This a traditionally Italian engine, filled to its crackle red cam covers with character. Yes there’s a sports exhaust with an active valve that opens in Sport mode for the full operatic effect, but even then the sound is cultured and just the right side of noisy - there’s none of the ostentatious bombast you get with Range Rover Sport and Jaguar F-Pace SVRs. It snarls and howls under load, then cracks, pops and burbles on the overrun. It’s glorious tenor never more than a right foot flex away.
Peak torque comes in at just 2,500rpm, but there’s a decent chunk of it below even this crank speed, meaning the Trofeo covers ground at a fair old lick, easily feeling as fast as Porsche Cayenne Coupe Turbo. It’s the sort of effortless, lag-free urge you expect from turbocharged engines these days, but while the torque curve is flat, the V8’s performance still builds excitingly, crescendoing with a snarling rush of revs over the last 1,000rpm or so.
Happily, the engine is mated to the familiar eight-speed ZF auto, which delivers smooth and crisp shifts in auto mode, yet reacts quickly to the long steering column-mounted paddles - Maserati claims that in Corsa mode the changes take just 150milliseconds.
Corsa also puts the chassis in its sharpest configuration, with the air springs lowered by 35mm and stiffened by about 20 percent. The Q4 transmission is also primed to stay in rear-wheel drive mode for longer, the ESP is relaxed, throttle is sharpened and the exhaust flaps are fully opened.
Even in its firmest configuration the Levante copes well with some of the torn and ragged tarmac we encounter - this is a more forgiving setting than the Cayenne’s Sport+ mode. Yes this means the Maserati doesn’t quite have its German rival’s cast iron control in extremis, but the trade off is more approachable handling.

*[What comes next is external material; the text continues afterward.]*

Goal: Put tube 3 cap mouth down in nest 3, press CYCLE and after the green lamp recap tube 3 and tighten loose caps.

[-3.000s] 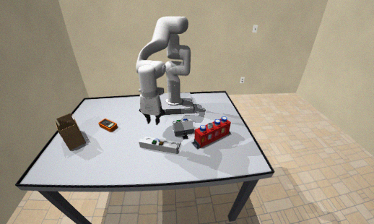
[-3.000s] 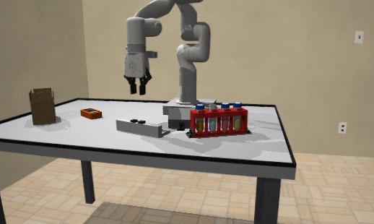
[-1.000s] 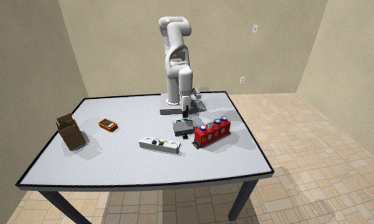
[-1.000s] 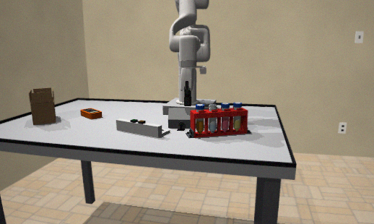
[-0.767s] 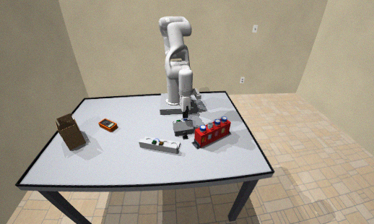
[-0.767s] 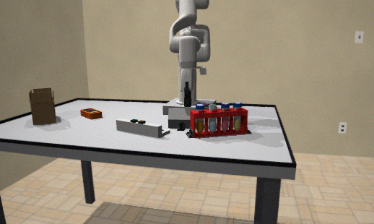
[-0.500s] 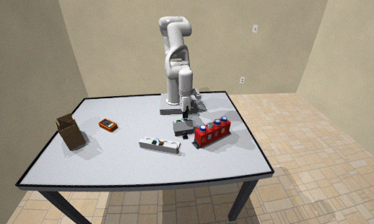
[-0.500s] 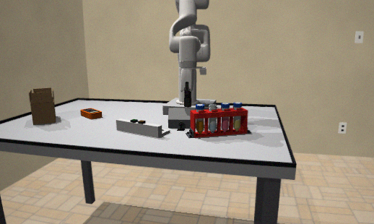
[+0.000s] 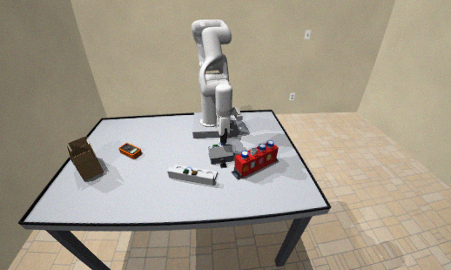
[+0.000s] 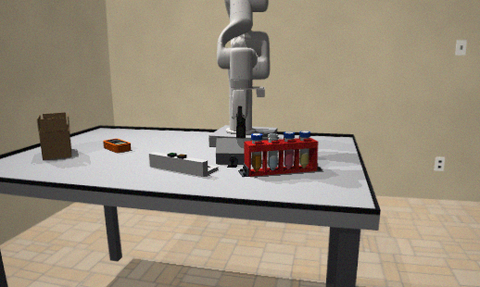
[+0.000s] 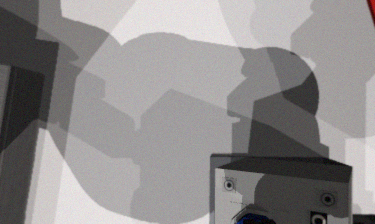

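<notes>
Now: hand 3 cm above the blue key. Round my hand: green key (1 cm ahead, 4 cm to the right, 3 cm below); grey key housing (2 cm ahead, 2 cm to the right, 4 cm below); orange device (5 cm behind, 53 cm to the right, 8 cm below).
</notes>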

It’s still a big car, and the mass eventually tells, but driven as briskly as you dare over give-and-take roads the Trofeo is surprisingly entertaining. The algorithm enhanced ESP subtly braking individual wheels (it’s almost imperceptible) to rotate the car into a corner and quell understeer, while the Skyhook adaptive dampers give the Levante the feeling it’s breathing with the road, rather than pummeling it into submission.

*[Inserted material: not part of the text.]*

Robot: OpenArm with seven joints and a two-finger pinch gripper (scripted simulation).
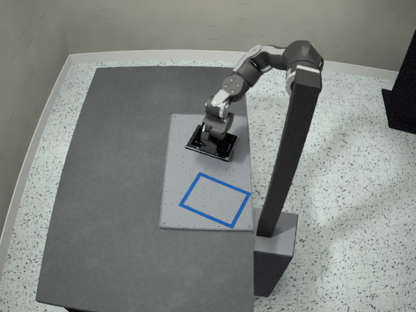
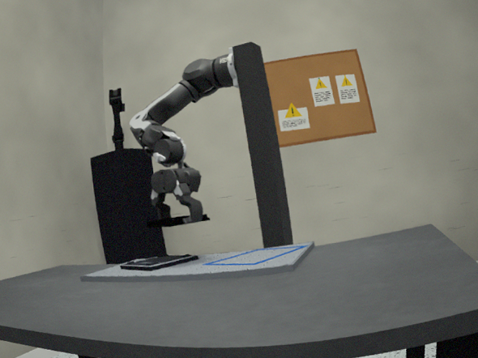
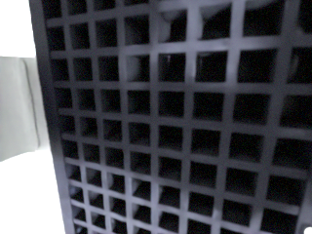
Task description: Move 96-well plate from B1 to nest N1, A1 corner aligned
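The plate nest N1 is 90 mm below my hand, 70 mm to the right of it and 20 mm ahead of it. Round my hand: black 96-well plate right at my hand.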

Push really hard and the Maserati struggles a little, getting a touch floaty over big bumps and rolling onto its outside rear wheel when really loaded up. However, in the wet conditions we experienced it’s possible to edge the tail out on the exit of slower corners if you’re greedy with the throttle. The rest of the time the Levante simply digs in and goes, the transmission quickly and seamlessly firing torque forward for a rapid corner exit. You have to be precise and neat - this isn’t a car that likes to have it’s attitude shifted mid-corner - but there are real rewards to be had here.
Arguably the weakest link in the dynamic make up is the steering, which quick and precise enough, but suffers from slightly artificial weighting and feedback in Sport and Corsa - it’s feels more natural in Comfort. Speaking of which, knock everything back to its quietest and softest and the Levante is a composed and comfortable cruiser, those air springs adding just the right amount of waft to proceedings.
The rest of the package is as before, which means the Maserati just trails the German competition for overall quality, with some of the plastics and switchgear still feeling a bit FCA hand-me-down and the touchscreen infotainment looking and operating like a unit that’s a generation behind the best. Yet the first rate leather, that exposed carbon fibre weave trim and the impressive finish all help lift the ambience - the Levante still feels a bit special. It’s roomy enough too, even if the rising waistline and smaller rear windows do make the rear feel a little gloomy. Bright red trim like our test car’s is a must.